→ Exercise instructions: All of the data is to be repeated verbatim.

→ Data segment:
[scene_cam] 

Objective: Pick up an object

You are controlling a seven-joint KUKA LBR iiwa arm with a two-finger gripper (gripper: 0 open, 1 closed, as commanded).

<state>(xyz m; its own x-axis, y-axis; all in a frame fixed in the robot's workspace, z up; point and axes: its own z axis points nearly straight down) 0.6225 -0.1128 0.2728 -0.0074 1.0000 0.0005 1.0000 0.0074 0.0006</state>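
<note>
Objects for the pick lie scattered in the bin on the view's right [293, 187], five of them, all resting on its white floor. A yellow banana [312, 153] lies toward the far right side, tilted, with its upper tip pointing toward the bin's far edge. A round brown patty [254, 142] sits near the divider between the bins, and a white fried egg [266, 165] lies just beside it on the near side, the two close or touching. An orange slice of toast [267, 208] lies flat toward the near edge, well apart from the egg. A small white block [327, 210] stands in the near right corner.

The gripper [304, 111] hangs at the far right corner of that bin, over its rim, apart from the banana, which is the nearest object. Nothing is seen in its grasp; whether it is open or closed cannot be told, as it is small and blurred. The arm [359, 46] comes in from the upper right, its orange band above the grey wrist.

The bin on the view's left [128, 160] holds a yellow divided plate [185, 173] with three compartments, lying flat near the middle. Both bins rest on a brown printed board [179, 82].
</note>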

→ Response below:
[scene_cam] 

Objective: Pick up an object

You are controlling a seven-joint KUKA LBR iiwa arm with a two-finger gripper (gripper: 0 open, 1 closed, as commanded).

<state>(xyz m; its own x-axis, y-axis; all in a frame fixed in the robot's workspace, z up; point and axes: its own z axis points nearly straight down) 0.6225 -0.1128 0.2728 -0.0074 1.0000 0.0005 1.0000 0.0074 0.0006</state>
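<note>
Objects for the pick lie scattered in the bin on the view's right [293, 187], five of them, all resting on its white floor. A yellow banana [312, 153] lies toward the far right side, tilted, with its upper tip pointing toward the bin's far edge. A round brown patty [254, 142] sits near the divider between the bins, and a white fried egg [266, 165] lies just beside it on the near side, the two close or touching. An orange slice of toast [267, 208] lies flat toward the near edge, well apart from the egg. A small white block [327, 210] stands in the near right corner.

The gripper [304, 111] hangs at the far right corner of that bin, over its rim, apart from the banana, which is the nearest object. Nothing is seen in its grasp; whether it is open or closed cannot be told, as it is small and blurred. The arm [359, 46] comes in from the upper right, its orange band above the grey wrist.

The bin on the view's left [128, 160] holds a yellow divided plate [185, 173] with three compartments, lying flat near the middle. Both bins rest on a brown printed board [179, 82].
</note>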

What was produced is the complete output.